*Problem details*:
Comb the records below for the string "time" and copy each line where it turns up.

※ ※ ※

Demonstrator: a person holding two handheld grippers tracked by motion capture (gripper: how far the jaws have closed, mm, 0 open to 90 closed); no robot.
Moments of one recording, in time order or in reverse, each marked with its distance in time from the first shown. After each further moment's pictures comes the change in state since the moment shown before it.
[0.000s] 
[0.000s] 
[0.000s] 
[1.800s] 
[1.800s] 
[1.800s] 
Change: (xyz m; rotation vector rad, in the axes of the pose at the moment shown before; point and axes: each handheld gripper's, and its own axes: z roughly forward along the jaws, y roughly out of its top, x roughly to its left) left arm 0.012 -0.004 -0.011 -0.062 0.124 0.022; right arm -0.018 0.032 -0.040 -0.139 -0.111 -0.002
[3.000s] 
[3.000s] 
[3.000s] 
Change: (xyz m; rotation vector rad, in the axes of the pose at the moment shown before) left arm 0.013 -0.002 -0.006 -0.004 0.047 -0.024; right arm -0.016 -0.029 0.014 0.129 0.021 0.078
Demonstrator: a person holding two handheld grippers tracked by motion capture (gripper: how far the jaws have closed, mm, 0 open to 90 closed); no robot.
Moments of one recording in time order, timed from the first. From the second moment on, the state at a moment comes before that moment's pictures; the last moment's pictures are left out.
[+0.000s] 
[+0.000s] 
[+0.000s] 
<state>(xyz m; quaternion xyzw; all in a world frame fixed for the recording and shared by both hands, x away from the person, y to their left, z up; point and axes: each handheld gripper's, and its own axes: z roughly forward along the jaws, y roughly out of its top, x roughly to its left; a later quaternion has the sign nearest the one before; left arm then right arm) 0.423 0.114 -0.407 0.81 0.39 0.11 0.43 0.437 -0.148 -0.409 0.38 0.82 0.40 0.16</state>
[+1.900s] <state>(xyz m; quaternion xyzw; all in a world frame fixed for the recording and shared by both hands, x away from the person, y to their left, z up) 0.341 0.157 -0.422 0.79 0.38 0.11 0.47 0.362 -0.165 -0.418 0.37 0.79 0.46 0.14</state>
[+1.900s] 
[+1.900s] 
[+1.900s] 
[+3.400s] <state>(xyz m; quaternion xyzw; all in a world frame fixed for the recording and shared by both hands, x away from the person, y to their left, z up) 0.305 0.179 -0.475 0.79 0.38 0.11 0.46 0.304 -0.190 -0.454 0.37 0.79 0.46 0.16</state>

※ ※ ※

*Exercise result*:
Moments of one recording, in time order or in reverse, each marked with its distance in time from the first shown. After each further moment's pictures comes the change in state since the moment shown before it.
Moments of one recording in time order, timed from the first. From the second moment on, the state at a moment comes before that moment's pictures; the last moment's pictures are left out.

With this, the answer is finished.